07/11/13 07:21:23 Failed to start non-blocking update to <*.*.*.*:9618>.
07/11/13 07:21:23 ERROR: SECMAN:2004:Failed to create security session to <*.*.*.*:9618> with TCP.|SECMAN:2003:TCP connection to <*.*.*.*:9618> failed.
07/11/13 07:21:23 Failed to start non-blocking update to <*.*.*.*:9618>.
07/11/13 07:21:23 Return from Handler <SecManStartCommand::WaitForSocketCallback UPDATE_SCHEDD_AD> 0.0003s
07/11/13 07:21:23 Calling Handler <SecManStartCommand::WaitForSocketCallback UPDATE_SUBMITTOR_AD> (6)
07/11/13 07:21:23 ERROR: SECMAN:2004:Was waiting for TCP auth session to <*.*.*.*:9618>, but it failed.
07/11/13 07:21:23 Failed to start non-blocking update to <*.*.*.*:9618>.
07/11/13 07:21:23 ERROR: SECMAN:2004:Was waiting for TCP auth session to <*.*.*.*:9618>, but it failed.
07/11/13 07:21:23 Failed to start non-blocking update to <*.*.*.*:9618>.
07/11/13 07:21:23 ERROR: SECMAN:2004:Was waiting for TCP auth session to <*.*.*.*:9618>, but it failed.
07/11/13 07:21:23 Failed to start non-blocking update to <*.*.*.*:9618>.
07/11/13 07:21:23 ERROR: SECMAN:2004:Was waiting for TCP auth session to <*.*.*.*:9618>, but it failed.
07/11/13 07:21:23 Failed to start non-blocking update to <*.*.*.*:9618>.
07/11/13 07:21:23 ERROR: SECMAN:2004:Was waiting for TCP auth session to <*.*.*.*:9618>, but it failed.
07/11/13 07:21:23 Failed to start non-blocking update to <*.*.*.*:9618>.

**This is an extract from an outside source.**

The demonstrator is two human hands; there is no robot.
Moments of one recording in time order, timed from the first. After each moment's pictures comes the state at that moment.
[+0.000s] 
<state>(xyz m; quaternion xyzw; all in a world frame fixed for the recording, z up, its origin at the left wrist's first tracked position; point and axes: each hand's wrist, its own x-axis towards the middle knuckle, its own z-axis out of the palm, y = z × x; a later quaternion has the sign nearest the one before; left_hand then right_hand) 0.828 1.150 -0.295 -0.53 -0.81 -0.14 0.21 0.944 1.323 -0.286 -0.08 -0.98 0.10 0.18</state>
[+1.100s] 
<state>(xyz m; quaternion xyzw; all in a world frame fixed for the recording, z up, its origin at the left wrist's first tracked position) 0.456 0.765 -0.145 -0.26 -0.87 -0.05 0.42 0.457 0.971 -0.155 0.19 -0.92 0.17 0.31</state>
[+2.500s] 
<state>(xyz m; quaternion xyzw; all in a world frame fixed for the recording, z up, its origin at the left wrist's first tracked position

07/11/13 07:21:23 ERROR: SECMAN:2004:Was waiting for TCP auth session to <*.*.*.*:9618>, but it failed.
07/11/13 07:21:23 Failed to start non-blocking update to <*.*.*.*:9618>.

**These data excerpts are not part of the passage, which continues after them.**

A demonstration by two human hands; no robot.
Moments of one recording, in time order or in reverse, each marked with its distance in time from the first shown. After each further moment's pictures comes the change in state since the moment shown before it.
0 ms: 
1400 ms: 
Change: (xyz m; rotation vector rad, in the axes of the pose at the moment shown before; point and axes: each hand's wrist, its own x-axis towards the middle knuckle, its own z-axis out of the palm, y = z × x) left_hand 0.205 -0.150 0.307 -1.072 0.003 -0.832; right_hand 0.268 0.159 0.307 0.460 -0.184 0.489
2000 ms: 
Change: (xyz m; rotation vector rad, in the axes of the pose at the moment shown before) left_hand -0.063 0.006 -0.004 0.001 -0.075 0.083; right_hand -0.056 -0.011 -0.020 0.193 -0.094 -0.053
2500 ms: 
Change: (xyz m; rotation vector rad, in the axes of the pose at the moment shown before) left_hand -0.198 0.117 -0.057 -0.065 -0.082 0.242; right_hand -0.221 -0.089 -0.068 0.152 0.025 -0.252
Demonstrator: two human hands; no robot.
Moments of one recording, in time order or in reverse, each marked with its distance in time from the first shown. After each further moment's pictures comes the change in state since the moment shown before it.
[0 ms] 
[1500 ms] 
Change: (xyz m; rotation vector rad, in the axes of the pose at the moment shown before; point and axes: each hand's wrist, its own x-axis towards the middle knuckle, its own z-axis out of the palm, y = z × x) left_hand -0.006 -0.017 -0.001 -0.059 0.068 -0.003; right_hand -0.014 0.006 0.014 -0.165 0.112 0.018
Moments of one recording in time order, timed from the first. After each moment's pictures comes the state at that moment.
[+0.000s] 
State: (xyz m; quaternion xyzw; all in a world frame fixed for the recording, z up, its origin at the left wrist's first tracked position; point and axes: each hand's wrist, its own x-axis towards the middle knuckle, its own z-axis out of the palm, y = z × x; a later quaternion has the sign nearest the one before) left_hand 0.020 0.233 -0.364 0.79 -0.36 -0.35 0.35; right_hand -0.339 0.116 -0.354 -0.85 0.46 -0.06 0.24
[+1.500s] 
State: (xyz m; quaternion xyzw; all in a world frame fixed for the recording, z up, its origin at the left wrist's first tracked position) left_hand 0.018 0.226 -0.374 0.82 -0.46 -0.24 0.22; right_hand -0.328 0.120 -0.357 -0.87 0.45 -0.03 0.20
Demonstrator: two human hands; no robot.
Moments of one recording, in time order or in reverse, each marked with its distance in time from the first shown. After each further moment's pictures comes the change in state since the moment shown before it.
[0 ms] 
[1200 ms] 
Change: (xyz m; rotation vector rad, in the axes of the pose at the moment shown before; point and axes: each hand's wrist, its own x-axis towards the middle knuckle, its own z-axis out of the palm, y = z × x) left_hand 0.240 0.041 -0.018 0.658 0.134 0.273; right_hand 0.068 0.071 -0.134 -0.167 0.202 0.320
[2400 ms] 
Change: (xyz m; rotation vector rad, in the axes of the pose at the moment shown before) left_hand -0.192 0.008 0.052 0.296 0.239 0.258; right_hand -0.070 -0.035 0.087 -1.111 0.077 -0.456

07/11/13 07:21:23 ERROR: SECMAN:2004:Was waiting for TCP auth session to <*.*.*.*:9618>, but it failed.
07/11/13 07:21:23 Failed to start non-blocking update to <*.*.*.*:9618>.
07/11/13 07:21:23 ERROR: SECMAN:2004:Was waiting for TCP auth session to <*.*.*.*:9618>, but it failed.
07/11/13 07:21:23 Failed to start non-blocking update to <*.*.*.*:9618>.
07/11/13 07:21:23 ERROR: SECMAN:2004:Was waiting for TCP auth session to <*.*.*.*:9618>, but it failed.
07/11/13 07:21:23 Failed to start non-blocking update to <*.*.*.*:9618>.
07/11/13 07:21:23 ERROR: SECMAN:2004:Failed to create security session to <*.*.*.*:9618> with TCP.|SECMAN:2003:TCP connection to <*.*.*.*:9618> failed.
07/11/13 07:21:23 Failed to start non-blocking update to <*.*.*.*:9618>.
07/11/13 07:21:23 Return from Handler <SecManStartCommand::WaitForSocketCallback UPDATE_SUBMITTOR_AD> 0.0005s

[2]
07/11/13 07:27:05 (pid:27146) attempt to connect to <*.*.*.*:9618> failed: No route to host (connect errno = 113).  Will keep trying for 20 total seconds (18 to go).